## About this exercise
Everything in the listing below must be reproduced exactly, apart from its images.

## Exercise input
---

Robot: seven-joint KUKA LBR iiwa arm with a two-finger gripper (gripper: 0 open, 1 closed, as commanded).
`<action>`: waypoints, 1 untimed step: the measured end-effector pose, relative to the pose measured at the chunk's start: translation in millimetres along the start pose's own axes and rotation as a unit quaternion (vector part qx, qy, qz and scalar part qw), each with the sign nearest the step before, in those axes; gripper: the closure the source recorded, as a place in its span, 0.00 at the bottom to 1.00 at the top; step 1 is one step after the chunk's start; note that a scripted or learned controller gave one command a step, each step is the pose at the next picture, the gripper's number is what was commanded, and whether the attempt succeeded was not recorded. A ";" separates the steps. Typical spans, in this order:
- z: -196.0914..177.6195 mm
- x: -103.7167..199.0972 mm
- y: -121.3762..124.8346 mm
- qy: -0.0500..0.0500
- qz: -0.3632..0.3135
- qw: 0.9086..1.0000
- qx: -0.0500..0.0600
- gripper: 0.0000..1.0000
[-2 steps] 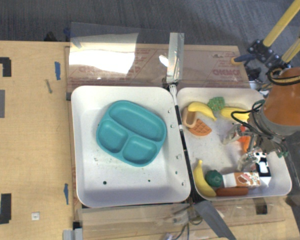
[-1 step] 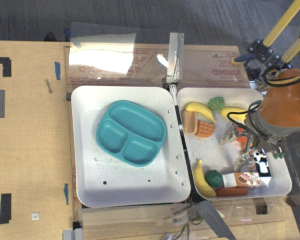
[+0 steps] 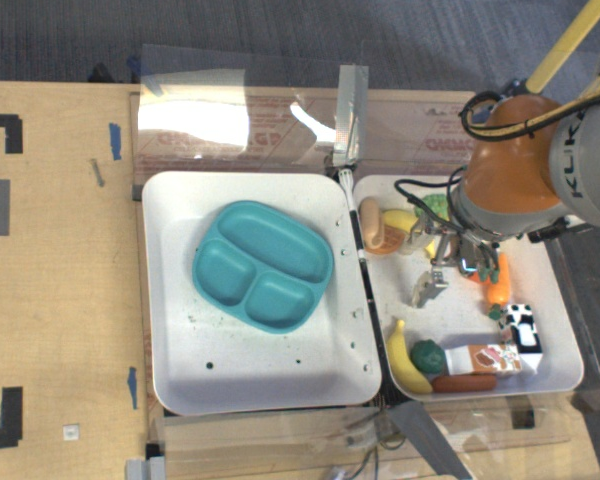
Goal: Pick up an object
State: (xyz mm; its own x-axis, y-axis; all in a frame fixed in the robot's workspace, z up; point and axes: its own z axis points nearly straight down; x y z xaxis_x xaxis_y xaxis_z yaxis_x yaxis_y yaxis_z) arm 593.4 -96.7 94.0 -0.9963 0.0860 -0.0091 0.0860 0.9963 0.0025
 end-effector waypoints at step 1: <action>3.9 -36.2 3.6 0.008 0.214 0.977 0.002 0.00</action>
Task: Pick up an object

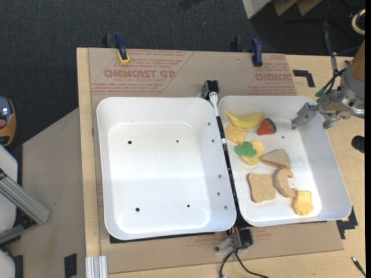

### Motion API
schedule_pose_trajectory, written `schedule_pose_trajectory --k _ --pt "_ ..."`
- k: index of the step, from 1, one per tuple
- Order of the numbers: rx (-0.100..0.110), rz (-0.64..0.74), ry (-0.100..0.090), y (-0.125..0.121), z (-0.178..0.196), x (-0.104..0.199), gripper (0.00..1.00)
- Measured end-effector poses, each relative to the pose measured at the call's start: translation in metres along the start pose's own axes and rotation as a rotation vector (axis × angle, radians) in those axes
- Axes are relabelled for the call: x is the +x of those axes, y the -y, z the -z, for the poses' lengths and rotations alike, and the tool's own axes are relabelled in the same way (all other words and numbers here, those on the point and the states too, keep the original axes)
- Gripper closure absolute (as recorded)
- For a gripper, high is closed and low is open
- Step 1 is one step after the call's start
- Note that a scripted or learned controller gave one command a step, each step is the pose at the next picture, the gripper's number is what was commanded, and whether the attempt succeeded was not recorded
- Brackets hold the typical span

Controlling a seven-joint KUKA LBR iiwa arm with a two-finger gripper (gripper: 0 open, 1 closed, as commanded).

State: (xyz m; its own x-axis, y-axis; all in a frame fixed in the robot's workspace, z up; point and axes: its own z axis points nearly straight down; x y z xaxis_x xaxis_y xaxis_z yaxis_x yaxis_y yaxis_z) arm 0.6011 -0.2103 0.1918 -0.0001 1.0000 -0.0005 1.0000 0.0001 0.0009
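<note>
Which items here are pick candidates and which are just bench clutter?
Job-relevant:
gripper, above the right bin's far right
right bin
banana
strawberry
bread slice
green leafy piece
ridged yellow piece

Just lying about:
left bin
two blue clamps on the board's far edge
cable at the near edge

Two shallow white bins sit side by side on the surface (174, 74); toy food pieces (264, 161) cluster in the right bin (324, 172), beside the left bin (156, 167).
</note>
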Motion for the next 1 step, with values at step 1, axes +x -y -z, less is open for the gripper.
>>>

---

## Expected answer
Robot: seven-joint KUKA LBR iiwa arm with a two-finger gripper (gripper: 0 open, 1 closed, as commanded).
`<action>`: waypoints, 1 untimed step: the measured end-effector pose, relative to the pose measured at the chunk's start: translation in millimetres along the start pose's own axes and rotation as a unit quaternion (vector part qx, qy, qz and scalar part qw), each with the sign nearest the step before, in those axes; gripper: the closure the source recorded, as a place in its span, 0.00 at the bottom to 1.00 at the top; step 1 is one step after the chunk's start; note that a scripted or learned controller gave one command a step, each step is the pose at the next picture, the gripper's number is what was commanded, and whether the attempt succeeded was not recorded. A ";" separates the steps. Typical spans, in this order:
- z: -196.0914..177.6195 mm
- x: -103.7167..199.0972 mm
- y: -121.3762..124.8346 mm
- qy: -0.0500..0.0500
- qz: -0.3632..0.3135
- qw: 0.9086..1.0000
- qx: -0.0500..0.0600
- gripper: 0.0000..1.0000
[-2 steps] 
[-1 step] 
[+0 steps] 
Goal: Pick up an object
State: (xyz mm; its own x-axis, y-axis; all in a frame fixed in the robot's workspace, z up; point and axes: its own z axis points nearly straight down; x y z xaxis_x xaxis_y xaxis_z yaxis_x yaxis_y yaxis_z) arm 593.4 -96.7 94.0 -0.9963 0.0860 -0.0091 0.0860 0.9963 0.0025
 end-effector waypoints at step 1: <action>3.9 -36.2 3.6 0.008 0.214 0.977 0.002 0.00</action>
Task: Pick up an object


### Motion API
schedule_pose_trajectory, written `schedule_pose_trajectory --k _ --pt "_ ..."`
- k: index of the step, from 1, one per tuple
- Order of the numbers: rx (-0.100..0.110), rz (-0.64..0.74), ry (-0.100..0.090), y (-0.125..0.121), z (-0.178..0.196), x (-0.104..0.199), gripper (0.00..1.00)
- Measured end-effector poses, each relative to the pose measured at the call's start: translation in metres along the start pose's own axes and rotation as a rotation vector (axis × angle, radians) in those axes
- Axes are relabelled for the call: x is the +x of those axes, y the -y, z the -z, for the poses' lengths and rotations alike, and the tool's own axes are relabelled in the same way (all other words and numbers here, those on the point and the states too, keep the original axes)
- Gripper closure absolute (as recorded)
- For a gripper, high is closed and low is open
- Step 1 is one step after the call's start
- Note that a scripted or learned controller gave one command a step, each step is the pose at the next picture, the gripper's number is what was commanded, and whether the attempt succeeded was not recorded
- Brackets hold the typical span

Controlling a seven-joint KUKA LBR iiwa arm with a two-finger gripper (gripper: 0 open, 1 closed, as commanded).

State: (xyz m; its own x-axis, y-axis; all in a frame fixed in the robot's workspace, z up; point and axes: its own z axis points nearly straight down; x y z xaxis_x xaxis_y xaxis_z yaxis_x yaxis_y yaxis_z) arm 0.6011 -0.2103 0.1918 -0.0001 1.0000 -0.0005 1.0000 0.0001 0.0009
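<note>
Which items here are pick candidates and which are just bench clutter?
Job-relevant:
gripper, above the right bin's far right
right bin
banana
strawberry
bread slice
green leafy piece
ridged yellow piece

Just lying about:
left bin
two blue clamps on the board's far edge
cable at the near edge

Two shallow white bins sit side by side on the surface (174, 74); toy food pieces (264, 161) cluster in the right bin (324, 172), beside the left bin (156, 167).
</note>
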Motion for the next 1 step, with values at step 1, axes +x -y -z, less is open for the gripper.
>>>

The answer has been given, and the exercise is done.